Abdel Abqar red card controversy became one of the most talked about moments of the weekend after the Getafe CF defender was sent off during a heated league clash against Atlético Madrid at the Metropolitano Stadium in Madrid.
The incident unfolded in the second half of a tense match that already had plenty riding on it. Atletico were holding a narrow lead thanks to an earlier strike from Nahuel Molina, and the game had settled into the kind of physical rhythm that often defines Spanish top flight encounters. Then play suddenly stopped. Referee Miguel Ortiz Arias halted the action and signalled for a review after something off the ball caught the attention of the officials.
What followed turned a routine moment of physical contact into a controversy that is still being debated.
Replays appeared to show Abdel Abqar making contact with Atletico striker Alexander Sorloth as the two players crossed paths. The footage suggested the Moroccan defender reached out with his hand and made contact with Sorloth in a sensitive area while walking past him.
The reaction from Sorloth was immediate. The Norwegian striker grabbed Abqar and pulled him down to the turf, a move that quickly escalated the situation and drew the referee’s full attention.
At that point the match paused while officials reviewed the footage through the video assistant referee system. The review lasted several minutes, with players from both teams gathering nearby while waiting for a decision.
When the referee returned to the field, his verdict was decisive. Abqar was shown a straight red card and dismissed from the match. Sorloth, judged to have retaliated by dragging his opponent to the ground, was issued a yellow card.
For Getafe, the decision immediately shifted the momentum of the game. Losing a defender while already trailing forced the team to reorganize and defend with one player fewer against an Atletico side that rarely wastes numerical advantages at home.
Yet the story did not end with the final whistle. Abqar quickly challenged the interpretation of the incident and insisted the contact was accidental.
Speaking after the match, he maintained that the moment had been misunderstood.
“I want to make it clear that it was not my intention to touch the player in that area,” Abqar said during a post match interview with Movistar LaLiga.
“In football we touch each other and collide all the time. I did not intend to touch him there. The video shows that I was not looking to touch him there.”
The defender also argued that his movement was part of the normal physical interaction that happens constantly in professional football, where players often use their hands to gauge positioning while marking opponents.
“I swear I did not intend to touch him,” he added. “I wanted to make contact like happens in football. The referee believed I was trying to touch him there, but that was not my intention.”
Abqar continued his explanation by describing the motion as an attempt to locate the striker rather than provoke him.
“If you watch the video carefully, I am not looking at him. My hand is meant to touch his stomach. Sometimes you touch an opponent so you know where he is. I want to make it clear that I did not mean to touch him there.”

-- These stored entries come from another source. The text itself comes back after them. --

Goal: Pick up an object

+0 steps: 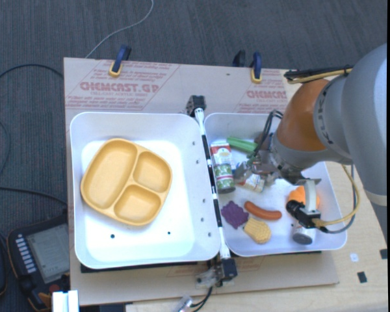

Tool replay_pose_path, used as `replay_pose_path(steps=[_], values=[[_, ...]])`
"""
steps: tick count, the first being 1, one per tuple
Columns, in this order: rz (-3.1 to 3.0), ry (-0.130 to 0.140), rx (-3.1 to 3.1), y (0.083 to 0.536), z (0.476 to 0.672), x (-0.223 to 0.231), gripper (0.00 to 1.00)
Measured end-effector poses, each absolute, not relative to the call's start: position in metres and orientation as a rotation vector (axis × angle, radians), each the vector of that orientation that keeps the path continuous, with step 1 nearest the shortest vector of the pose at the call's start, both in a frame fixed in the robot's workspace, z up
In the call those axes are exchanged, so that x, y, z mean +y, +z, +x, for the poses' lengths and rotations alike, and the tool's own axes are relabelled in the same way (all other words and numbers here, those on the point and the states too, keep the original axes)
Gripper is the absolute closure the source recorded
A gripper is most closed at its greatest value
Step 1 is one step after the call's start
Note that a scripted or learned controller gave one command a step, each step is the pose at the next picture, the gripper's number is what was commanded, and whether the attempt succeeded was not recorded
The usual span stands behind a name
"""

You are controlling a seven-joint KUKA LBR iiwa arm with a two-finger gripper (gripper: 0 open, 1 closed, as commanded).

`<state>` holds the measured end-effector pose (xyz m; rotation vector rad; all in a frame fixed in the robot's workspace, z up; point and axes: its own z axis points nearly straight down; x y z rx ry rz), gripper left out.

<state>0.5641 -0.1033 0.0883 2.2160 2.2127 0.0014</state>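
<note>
A: Right bin (335, 239), near edge: corn piece (258, 231), purple grapes (234, 214), hot dog (264, 209). Hot dog looks light, stiff, slick; grip it mid-length.
B: Crowded?
A: Corn touches it. Farther back: bottle (223, 168), green piece (242, 144). Pincer (255, 174) sits low by the bottle; can't tell if clenched. Yellow tray (125, 181) in the left bin (84, 239).
</note>
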Motion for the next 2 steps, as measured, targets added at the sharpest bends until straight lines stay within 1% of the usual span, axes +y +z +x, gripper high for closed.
replay_pose_path(steps=[1, 2], values=[[2.216, 0.004, 2.213, 0.0987, 0.5648, -0.1025, 1.00], [2.215, -0.002, 2.205, 0.0993, 0.5644, -0.1069, 0.00]])
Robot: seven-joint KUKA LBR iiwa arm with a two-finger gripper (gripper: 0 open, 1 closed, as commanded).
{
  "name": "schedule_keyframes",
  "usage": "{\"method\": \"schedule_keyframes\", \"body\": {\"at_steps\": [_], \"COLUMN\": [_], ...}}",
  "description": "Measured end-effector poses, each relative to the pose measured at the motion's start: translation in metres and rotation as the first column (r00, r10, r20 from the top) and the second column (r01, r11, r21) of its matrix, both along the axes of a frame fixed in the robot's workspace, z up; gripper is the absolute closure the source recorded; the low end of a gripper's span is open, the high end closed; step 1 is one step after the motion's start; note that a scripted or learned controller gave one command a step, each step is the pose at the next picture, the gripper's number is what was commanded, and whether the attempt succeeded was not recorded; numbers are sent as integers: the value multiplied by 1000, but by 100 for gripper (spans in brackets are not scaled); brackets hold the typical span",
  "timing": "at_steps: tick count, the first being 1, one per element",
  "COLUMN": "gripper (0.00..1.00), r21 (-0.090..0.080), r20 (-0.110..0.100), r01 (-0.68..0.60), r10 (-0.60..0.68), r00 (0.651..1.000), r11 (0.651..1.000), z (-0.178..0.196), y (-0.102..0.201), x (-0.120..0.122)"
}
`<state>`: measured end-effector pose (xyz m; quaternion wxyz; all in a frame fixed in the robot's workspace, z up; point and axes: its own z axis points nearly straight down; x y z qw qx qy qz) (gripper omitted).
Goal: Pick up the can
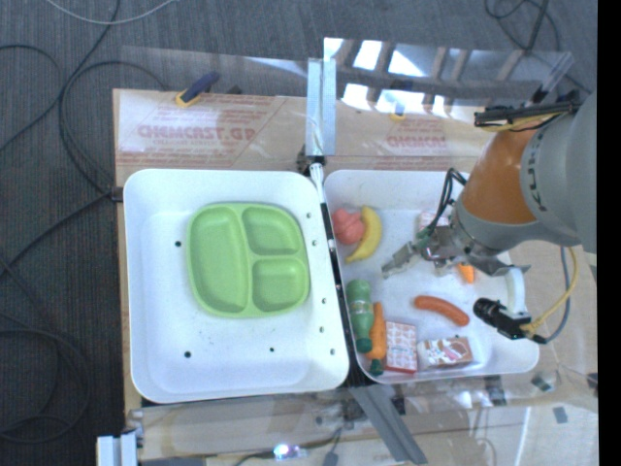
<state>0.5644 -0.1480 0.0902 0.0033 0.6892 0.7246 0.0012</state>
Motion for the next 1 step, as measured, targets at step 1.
{"method": "schedule_keyframes", "body": {"at_steps": [1], "gripper": [0], "r21": [22], "r20": [-5], "r01": [135], "r10": [-135], "r00": [991], "r11": [991], "z": [0], "y": [-30], "x": [54]}}
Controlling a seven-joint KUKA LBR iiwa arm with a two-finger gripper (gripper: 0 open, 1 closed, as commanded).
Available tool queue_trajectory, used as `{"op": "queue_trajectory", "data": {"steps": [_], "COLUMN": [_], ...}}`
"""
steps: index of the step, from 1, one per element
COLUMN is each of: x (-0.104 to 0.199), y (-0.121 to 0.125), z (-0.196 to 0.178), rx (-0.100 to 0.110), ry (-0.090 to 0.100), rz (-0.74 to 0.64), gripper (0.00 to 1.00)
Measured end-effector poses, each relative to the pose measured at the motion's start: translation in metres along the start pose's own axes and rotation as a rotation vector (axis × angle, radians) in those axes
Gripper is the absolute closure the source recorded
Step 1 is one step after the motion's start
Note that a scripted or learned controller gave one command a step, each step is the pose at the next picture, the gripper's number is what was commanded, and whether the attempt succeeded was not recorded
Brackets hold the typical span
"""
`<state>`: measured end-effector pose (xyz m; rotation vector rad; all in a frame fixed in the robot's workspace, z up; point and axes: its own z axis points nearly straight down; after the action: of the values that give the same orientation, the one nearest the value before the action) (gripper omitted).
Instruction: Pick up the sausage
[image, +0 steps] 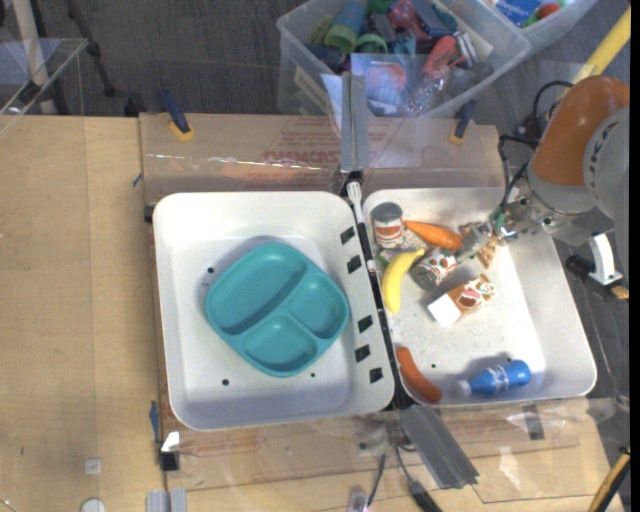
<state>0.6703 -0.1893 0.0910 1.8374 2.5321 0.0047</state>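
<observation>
Overhead, the camera view looks down on two white bins side by side. Its left bin (180, 300) holds a teal divided plate (277, 308). At the right bin (560, 330), the sausage (417, 375) lies at seven o'clock, hard against the left wall, with a blue bottle (497, 378) just beside it toward six. A banana (394, 279), a carrot (433, 234) and a small can (387, 224) cluster around eleven o'clock. The gripper (490, 238) sits at one o'clock, well apart from the sausage; how it is set cannot be told from this slant
</observation>
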Motion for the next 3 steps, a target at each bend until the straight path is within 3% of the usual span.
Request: {"op": "queue_trajectory", "data": {"steps": [1,2,3], "x": [0.032,0.108,0.114], "y": [-0.080,-0.165,-0.079], "z": [-0.064,-0.064,-0.041], "rx": [0.009,0.008,-0.004], "ry": [0.009,0.012,0.000], "rz": [-0.119,-0.332,0.089], "gripper": [0.00,0.00,0.00]}}
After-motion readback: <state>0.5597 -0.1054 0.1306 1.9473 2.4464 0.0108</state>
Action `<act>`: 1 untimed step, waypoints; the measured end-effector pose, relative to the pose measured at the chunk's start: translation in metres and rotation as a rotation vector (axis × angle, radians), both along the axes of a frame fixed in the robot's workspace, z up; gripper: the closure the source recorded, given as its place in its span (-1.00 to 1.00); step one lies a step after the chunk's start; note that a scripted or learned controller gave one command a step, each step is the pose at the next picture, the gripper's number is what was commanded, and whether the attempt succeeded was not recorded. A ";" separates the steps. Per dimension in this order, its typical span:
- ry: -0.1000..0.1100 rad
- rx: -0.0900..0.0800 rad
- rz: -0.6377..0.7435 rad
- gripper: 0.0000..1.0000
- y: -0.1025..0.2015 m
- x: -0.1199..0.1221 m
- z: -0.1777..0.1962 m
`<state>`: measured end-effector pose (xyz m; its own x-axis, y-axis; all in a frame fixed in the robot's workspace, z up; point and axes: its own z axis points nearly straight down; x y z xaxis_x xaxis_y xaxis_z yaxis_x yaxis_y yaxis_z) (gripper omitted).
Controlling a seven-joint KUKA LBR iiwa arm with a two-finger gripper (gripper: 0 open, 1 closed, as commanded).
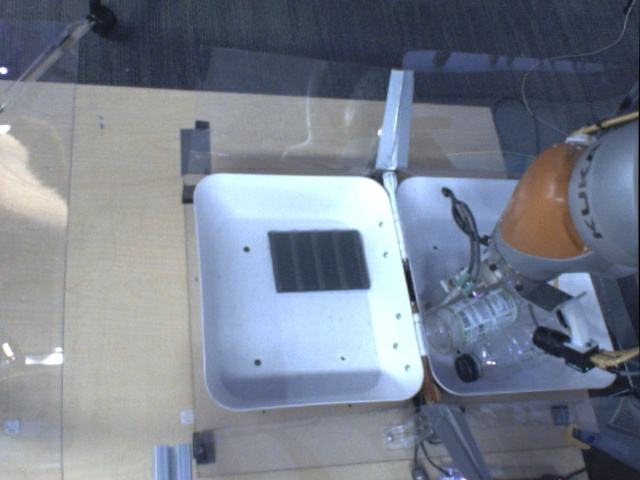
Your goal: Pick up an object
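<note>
Arm [560, 208] (orange band up) bends over right bin [430, 218], above clear bottle [478, 323].

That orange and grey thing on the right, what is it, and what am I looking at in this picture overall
It is a robot arm, grey with an orange band above its wrist, reaching in from the right. A single camera fixed above the bench looks down at a slant. On the wooden bench sit two shallow white bins side by side. The left bin has a dark ribbed rectangle on its floor. The arm reaches down into the right bin, where a clear plastic bottle with a dark cap lies on its side, with dark cables and a few small items I cannot identify nearby. The arm's gripper sits just above the bottle; I cannot tell whether it holds anything.
</note>
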<state>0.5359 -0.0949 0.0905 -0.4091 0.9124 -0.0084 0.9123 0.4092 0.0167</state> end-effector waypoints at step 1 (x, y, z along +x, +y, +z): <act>0.005 0.001 -0.105 -1.00 -0.003 0.047 -0.001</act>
<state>0.5825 -0.0978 0.0897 -0.3108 0.9504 -0.0054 0.9504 0.3109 0.0125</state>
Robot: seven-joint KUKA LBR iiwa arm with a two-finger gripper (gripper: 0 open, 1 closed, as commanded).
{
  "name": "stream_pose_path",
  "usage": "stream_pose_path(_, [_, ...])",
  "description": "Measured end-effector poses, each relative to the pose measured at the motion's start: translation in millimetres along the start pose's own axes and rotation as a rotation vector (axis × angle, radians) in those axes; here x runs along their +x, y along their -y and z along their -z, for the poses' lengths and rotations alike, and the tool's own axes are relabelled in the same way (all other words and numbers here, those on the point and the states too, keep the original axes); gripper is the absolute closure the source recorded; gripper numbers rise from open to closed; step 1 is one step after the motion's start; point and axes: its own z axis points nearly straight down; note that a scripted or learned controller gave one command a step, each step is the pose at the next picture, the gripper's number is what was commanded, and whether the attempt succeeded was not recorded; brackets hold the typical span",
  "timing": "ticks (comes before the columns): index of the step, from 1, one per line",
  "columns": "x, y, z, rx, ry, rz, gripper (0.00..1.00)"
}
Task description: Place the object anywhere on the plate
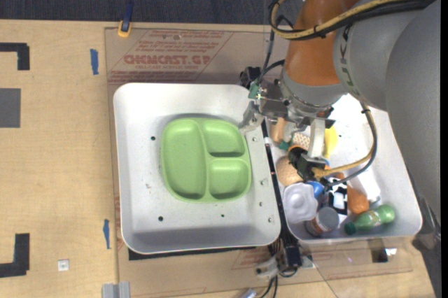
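Green divided plate (206,158) sits in the left bin (133,171); my pincer (294,127) hangs over the cluttered right bin (406,209), grip state I cannot tell

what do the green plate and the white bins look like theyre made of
Green plate: likely moulded plastic, matte to satin; uniform colour, soft rounded dividers, only dull highlights. Left white bin and right white bin: probably plastic or coated metal, smooth semi-gloss; rounded rims catch light. Can't settle which.
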Motion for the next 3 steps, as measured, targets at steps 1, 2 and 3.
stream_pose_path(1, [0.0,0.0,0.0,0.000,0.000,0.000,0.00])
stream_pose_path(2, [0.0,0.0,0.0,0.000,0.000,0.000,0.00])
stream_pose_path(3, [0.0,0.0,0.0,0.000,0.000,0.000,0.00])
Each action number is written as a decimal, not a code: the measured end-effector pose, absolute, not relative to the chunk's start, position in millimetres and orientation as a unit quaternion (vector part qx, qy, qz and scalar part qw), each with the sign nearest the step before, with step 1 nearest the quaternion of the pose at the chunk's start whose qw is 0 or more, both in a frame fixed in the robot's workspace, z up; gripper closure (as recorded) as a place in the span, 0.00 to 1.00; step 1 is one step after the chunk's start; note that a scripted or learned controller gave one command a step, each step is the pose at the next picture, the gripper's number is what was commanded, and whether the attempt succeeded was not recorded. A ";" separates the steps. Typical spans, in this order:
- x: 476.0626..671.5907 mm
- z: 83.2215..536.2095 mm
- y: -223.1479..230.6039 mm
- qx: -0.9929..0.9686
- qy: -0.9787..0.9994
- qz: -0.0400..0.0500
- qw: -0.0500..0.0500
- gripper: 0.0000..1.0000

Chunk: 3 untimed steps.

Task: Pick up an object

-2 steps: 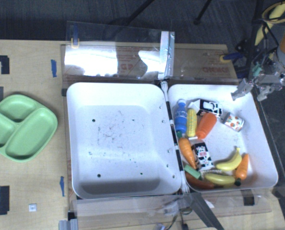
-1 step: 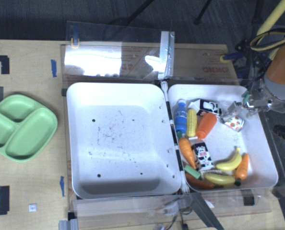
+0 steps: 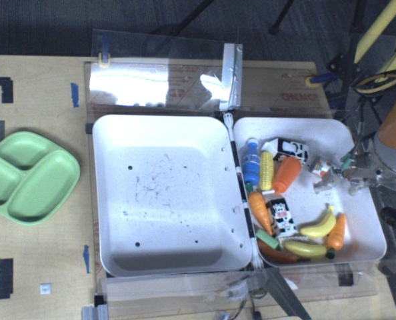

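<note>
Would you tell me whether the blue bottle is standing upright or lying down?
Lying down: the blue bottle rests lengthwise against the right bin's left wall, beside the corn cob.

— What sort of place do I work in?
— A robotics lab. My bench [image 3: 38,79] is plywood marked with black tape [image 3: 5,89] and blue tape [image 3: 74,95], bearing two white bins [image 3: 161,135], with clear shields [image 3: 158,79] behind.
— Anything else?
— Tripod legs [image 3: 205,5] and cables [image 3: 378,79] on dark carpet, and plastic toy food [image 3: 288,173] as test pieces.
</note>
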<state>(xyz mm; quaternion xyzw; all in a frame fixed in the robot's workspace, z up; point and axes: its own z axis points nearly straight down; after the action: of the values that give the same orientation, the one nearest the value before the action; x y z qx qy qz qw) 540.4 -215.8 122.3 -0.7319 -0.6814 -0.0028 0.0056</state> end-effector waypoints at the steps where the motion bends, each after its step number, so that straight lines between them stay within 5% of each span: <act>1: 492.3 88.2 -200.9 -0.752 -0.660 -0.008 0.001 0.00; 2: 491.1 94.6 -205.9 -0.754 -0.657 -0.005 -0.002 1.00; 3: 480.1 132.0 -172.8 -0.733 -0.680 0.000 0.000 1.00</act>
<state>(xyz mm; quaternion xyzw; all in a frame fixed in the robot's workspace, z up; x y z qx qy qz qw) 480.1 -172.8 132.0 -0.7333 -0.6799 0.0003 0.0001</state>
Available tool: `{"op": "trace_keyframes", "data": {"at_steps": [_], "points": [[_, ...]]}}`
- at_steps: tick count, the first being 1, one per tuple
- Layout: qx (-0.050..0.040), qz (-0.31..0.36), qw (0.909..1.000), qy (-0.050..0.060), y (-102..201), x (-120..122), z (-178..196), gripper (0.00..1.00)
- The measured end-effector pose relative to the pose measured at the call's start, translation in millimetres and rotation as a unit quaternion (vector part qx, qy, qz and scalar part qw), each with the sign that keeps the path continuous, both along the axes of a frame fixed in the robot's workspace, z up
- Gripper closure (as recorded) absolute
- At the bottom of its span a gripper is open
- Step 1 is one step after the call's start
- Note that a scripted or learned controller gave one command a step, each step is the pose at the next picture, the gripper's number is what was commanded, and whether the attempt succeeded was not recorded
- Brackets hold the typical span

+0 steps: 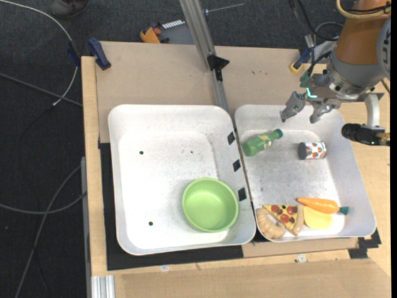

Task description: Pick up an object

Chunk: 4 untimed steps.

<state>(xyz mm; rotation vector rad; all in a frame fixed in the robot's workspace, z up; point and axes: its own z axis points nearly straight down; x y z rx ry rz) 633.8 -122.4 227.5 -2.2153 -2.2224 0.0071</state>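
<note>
My gripper [307,108] hangs open over the far edge of the right bin [353,166], with nothing between its fingers. A green bottle [260,142] lies on its side in that bin, to the lower left of the gripper. A small can with a red and white label [312,150] lies just below the gripper. Along the bin's near edge sit a slice of toy pizza [284,213], a croissant-like pastry [271,224], an orange carrot [319,204] and a yellow piece [317,219].
The left bin [124,141] holds a green bowl [210,204] near its front right corner. A metal pole [200,27] slants up from between the bins. Blue clamps sit on the bench's far corners.
</note>
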Motion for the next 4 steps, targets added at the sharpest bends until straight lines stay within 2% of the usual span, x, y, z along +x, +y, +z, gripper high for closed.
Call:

Moments like this highlight how much modern football now depends on video review. The VAR system has introduced a level of scrutiny that did not exist even a decade ago. Incidents that once passed unnoticed can now be replayed frame by frame and judged from multiple angles.
Supporters of VAR argue that it protects fairness by allowing officials to catch behavior that might otherwise escape punishment. Critics counter that slow motion replays can sometimes exaggerate the appearance of intent, especially during split second physical exchanges between players.
The Abqar incident sits directly in that gray area. The footage clearly shows contact, yet the debate revolves around intention. Was it deliberate misconduct or simply clumsy physical positioning in the chaos of a competitive match?
The Abdel Abqar red card controversy also reflects a broader challenge in football officiating. The rules allow referees to punish actions deemed violent or unsporting, but determining intent often depends on interpretation.
Professional matches are full of small physical gestures that cameras rarely highlight. Defenders grab shirts, nudge opponents, and use their hands to maintain awareness of positioning. Most of these actions never draw disciplinary action.
When a particular moment is replayed repeatedly on television screens and social media, however, it can quickly become a defining narrative.
For Getafe, the dismissal meant finishing the match at a disadvantage. For Atletico, the decision reinforced their control of the game. For Abqar, it has created a moment that will likely follow him for some time, especially in an era where every frame of video becomes part of the public record.
Football rarely lacks drama. Sometimes that drama arrives through spectacular goals or last minute winners. Other times it emerges from a single contested moment that forces fans, officials, and players to debate what truly happened in the space of a few seconds.